**What you have to do:**
Filter the entries, keeping every line with the word "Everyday".

**Material provided:**
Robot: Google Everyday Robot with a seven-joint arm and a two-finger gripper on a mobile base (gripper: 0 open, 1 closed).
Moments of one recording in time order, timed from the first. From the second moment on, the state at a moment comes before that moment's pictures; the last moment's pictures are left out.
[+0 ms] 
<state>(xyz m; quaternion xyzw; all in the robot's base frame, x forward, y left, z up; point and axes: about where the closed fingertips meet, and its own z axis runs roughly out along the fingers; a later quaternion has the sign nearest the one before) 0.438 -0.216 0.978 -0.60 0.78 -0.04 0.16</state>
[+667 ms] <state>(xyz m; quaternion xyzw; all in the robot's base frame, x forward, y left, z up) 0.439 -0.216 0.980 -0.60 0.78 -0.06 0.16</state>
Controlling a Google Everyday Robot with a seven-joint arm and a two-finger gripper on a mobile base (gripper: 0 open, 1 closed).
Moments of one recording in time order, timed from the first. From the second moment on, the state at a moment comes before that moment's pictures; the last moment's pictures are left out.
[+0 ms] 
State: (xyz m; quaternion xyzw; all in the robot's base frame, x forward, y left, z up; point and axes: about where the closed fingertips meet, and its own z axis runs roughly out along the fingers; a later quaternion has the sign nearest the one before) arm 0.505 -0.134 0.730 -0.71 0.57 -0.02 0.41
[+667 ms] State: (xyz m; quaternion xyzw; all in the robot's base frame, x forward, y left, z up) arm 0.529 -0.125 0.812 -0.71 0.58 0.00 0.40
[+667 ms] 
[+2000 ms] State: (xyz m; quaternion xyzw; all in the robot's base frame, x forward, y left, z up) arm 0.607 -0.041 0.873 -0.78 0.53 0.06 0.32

**Answer section:**
Robot: Google Everyday Robot with a seven-joint arm and a two-finger gripper on a mobile base (gripper: 0 open, 1 closed).
Controlling a Google Everyday Robot with a seven-joint arm and a two-finger gripper on a mobile base (gripper: 0 open, 1 closed).

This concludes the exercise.